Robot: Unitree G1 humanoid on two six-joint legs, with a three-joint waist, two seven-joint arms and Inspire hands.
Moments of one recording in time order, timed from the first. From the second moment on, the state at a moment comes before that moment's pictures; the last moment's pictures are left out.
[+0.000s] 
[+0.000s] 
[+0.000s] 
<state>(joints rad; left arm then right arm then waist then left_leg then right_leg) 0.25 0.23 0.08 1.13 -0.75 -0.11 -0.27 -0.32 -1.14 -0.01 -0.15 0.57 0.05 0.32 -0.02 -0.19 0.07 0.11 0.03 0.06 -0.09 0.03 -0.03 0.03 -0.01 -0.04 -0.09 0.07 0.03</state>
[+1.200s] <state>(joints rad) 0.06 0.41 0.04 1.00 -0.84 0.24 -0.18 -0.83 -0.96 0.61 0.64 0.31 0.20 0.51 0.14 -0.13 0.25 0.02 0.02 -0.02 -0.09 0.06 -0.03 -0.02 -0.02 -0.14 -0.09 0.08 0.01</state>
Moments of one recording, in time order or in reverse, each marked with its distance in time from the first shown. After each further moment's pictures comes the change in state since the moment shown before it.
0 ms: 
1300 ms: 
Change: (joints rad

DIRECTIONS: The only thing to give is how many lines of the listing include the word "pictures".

RESULT OF THIS EXERCISE: 2